[Data block Boundary: Start]

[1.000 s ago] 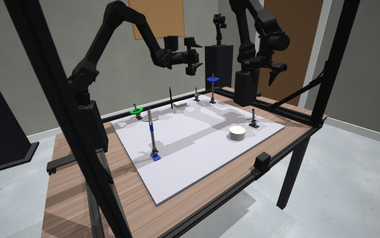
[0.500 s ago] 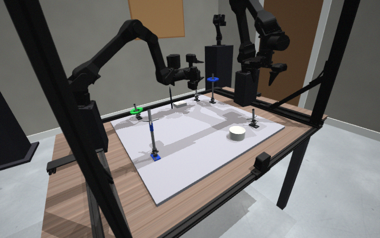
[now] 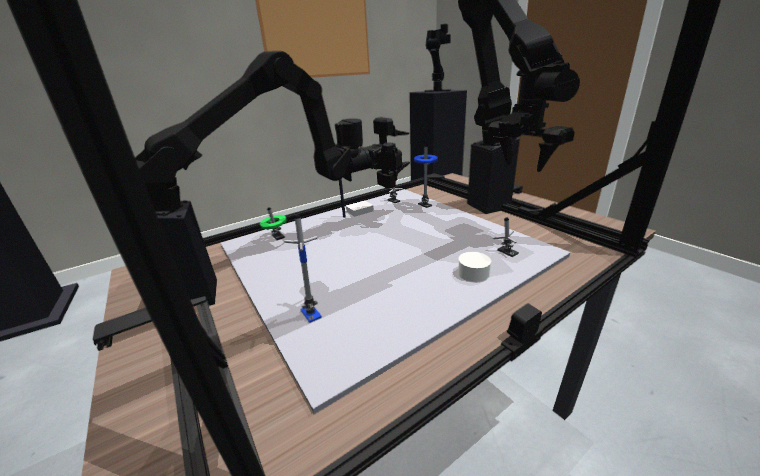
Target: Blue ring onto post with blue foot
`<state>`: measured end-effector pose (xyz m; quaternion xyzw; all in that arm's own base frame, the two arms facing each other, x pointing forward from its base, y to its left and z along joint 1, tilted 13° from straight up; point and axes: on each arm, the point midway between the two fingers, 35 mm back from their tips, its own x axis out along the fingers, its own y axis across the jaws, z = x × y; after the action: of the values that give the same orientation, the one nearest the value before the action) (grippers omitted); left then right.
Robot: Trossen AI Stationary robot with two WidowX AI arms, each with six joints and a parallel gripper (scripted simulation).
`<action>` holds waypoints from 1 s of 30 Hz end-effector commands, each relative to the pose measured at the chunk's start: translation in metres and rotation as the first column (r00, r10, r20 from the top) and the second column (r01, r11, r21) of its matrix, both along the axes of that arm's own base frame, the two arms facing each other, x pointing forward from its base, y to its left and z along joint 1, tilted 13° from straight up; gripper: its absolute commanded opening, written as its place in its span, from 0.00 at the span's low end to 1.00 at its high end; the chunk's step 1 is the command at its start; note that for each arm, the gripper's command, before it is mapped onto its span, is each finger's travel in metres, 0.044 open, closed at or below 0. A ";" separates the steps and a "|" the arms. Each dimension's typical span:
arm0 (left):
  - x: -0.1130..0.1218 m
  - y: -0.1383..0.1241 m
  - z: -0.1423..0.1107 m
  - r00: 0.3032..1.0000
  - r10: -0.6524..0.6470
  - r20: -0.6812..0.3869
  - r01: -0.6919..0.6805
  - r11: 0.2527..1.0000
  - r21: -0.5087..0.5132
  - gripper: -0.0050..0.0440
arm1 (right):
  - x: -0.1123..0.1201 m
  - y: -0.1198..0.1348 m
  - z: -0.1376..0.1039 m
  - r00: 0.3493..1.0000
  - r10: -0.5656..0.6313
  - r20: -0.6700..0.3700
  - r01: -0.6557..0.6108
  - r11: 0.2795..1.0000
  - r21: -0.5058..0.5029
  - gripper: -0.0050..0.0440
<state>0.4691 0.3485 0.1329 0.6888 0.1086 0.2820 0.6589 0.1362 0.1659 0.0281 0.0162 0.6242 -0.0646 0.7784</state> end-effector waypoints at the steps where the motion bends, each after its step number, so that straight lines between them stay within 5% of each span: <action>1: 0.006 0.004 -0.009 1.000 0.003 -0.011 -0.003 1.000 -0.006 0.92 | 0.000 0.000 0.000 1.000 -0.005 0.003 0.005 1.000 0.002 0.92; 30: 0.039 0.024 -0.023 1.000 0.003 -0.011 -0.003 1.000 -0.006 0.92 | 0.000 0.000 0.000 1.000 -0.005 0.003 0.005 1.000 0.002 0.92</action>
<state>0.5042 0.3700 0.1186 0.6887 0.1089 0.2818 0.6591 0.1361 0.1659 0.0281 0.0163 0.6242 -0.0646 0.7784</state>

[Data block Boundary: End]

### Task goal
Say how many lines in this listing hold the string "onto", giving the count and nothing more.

### Response area
2